● Assignment
In the data below, set down exactly the lines from the one containing "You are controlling" up to and including the one containing "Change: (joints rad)". Leave the pictures out.

Records from a data source:

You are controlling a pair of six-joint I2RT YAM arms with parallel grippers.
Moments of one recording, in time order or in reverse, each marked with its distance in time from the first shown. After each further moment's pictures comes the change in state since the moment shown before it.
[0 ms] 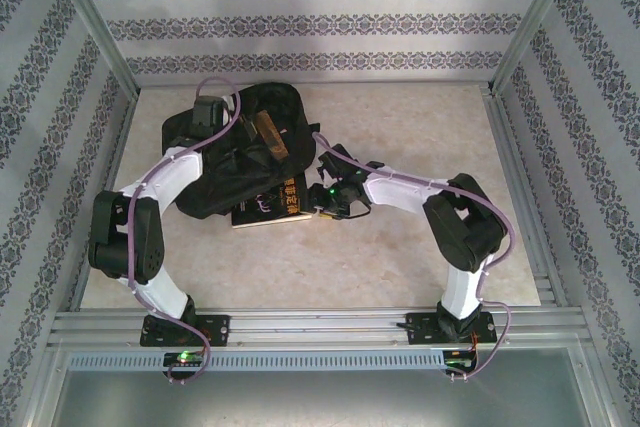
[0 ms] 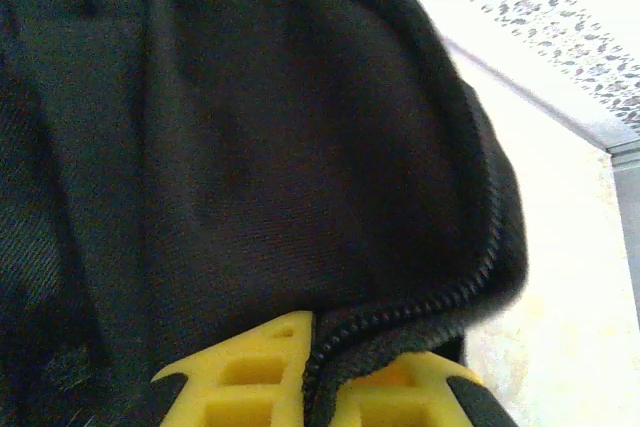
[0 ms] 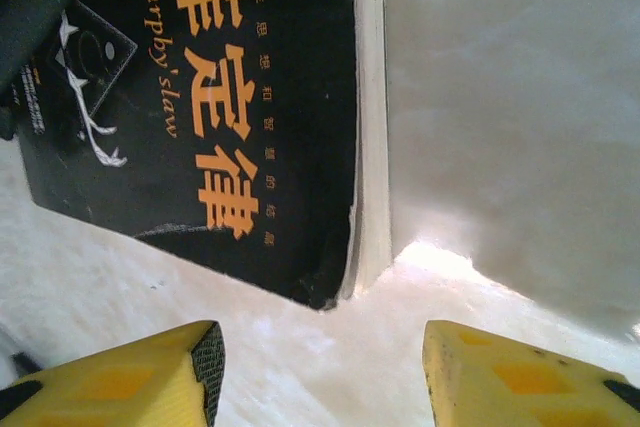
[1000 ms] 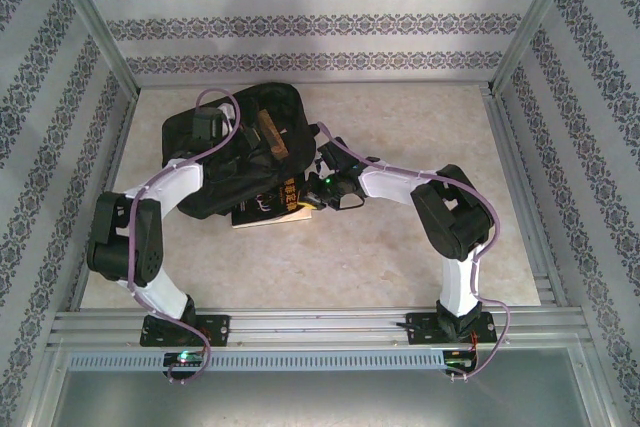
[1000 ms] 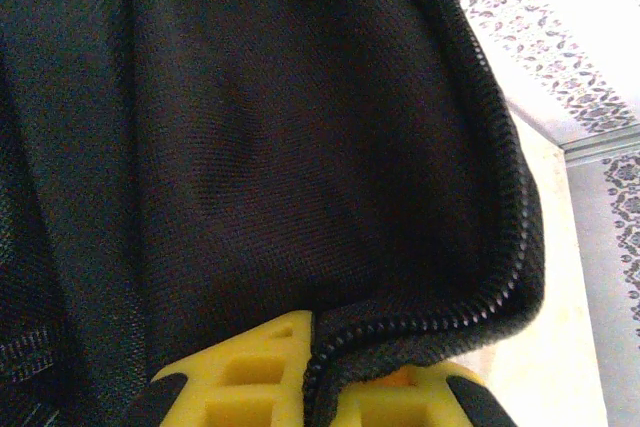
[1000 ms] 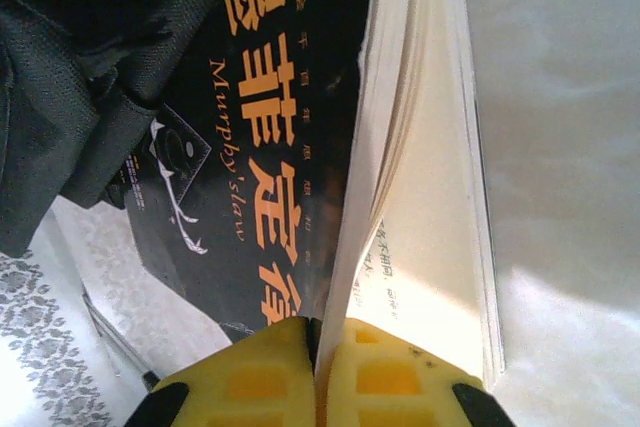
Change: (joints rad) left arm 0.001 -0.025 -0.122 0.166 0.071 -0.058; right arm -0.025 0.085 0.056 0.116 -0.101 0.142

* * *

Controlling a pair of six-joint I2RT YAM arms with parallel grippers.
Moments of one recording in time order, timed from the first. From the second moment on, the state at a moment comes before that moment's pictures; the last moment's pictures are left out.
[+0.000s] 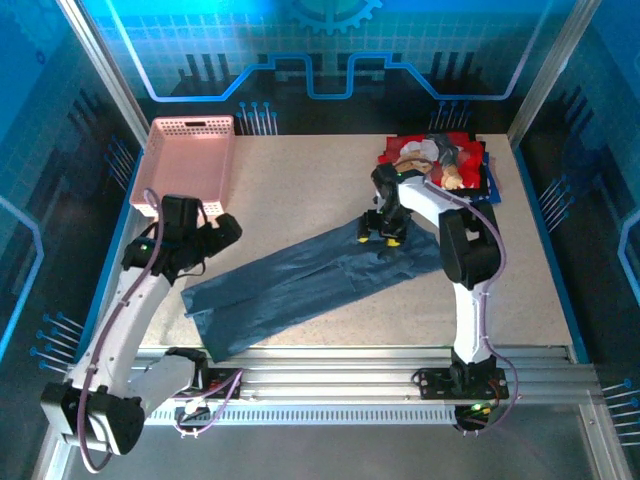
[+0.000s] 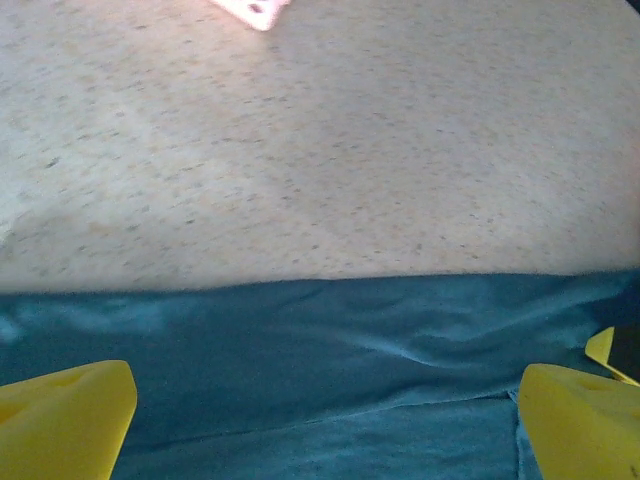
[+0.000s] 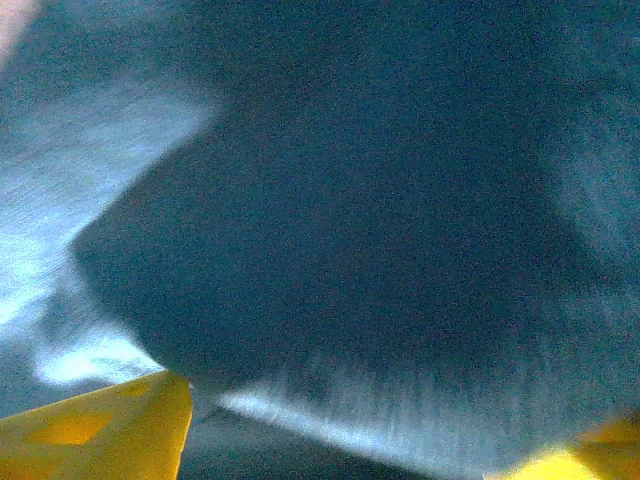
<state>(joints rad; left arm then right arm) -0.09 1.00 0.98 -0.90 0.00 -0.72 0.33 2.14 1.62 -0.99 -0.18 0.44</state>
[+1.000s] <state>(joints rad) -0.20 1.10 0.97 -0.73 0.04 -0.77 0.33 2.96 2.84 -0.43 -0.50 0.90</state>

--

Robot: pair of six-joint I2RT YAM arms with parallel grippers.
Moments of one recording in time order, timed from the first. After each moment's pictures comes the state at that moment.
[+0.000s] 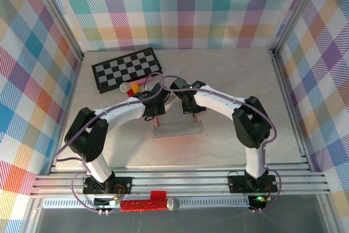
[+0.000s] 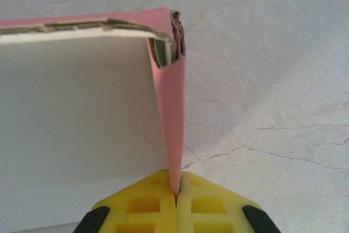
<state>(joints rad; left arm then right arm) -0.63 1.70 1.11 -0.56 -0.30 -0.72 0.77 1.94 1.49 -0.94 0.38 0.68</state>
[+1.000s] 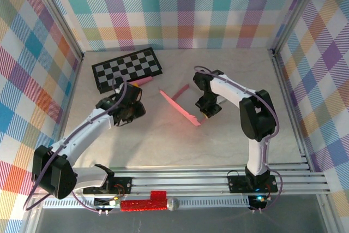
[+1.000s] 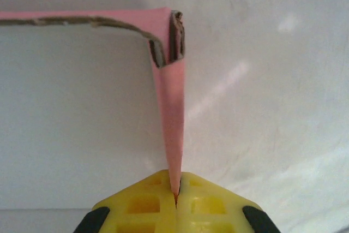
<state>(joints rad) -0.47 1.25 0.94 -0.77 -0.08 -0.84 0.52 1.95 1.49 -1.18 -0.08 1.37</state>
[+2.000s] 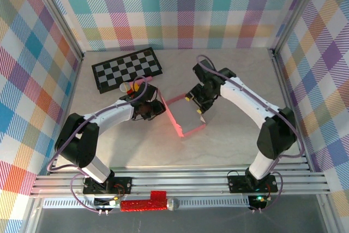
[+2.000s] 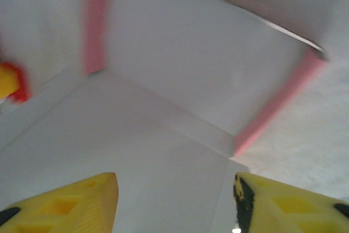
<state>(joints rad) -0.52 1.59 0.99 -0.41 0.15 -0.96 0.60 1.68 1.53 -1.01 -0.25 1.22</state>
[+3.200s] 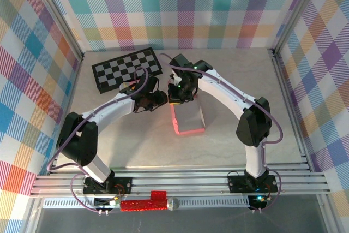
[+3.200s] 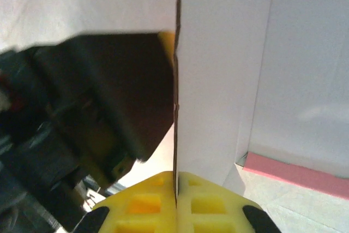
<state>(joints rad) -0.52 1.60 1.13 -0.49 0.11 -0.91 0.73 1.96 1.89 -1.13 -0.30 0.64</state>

● Response to the exercise
You are controlling a pair of six-joint I2RT YAM arms with parallel grippers.
Moments of one recording, in time order or in reverse, each marked with its distance in time from the first shown. After each further moment's pictures comes the change in state since the moment shown before it.
[0 ms] 
[0 ms] 
[0 ms] 
[1000 ms] 
[1000 ms] 
[1000 ms] 
Change: (joints rad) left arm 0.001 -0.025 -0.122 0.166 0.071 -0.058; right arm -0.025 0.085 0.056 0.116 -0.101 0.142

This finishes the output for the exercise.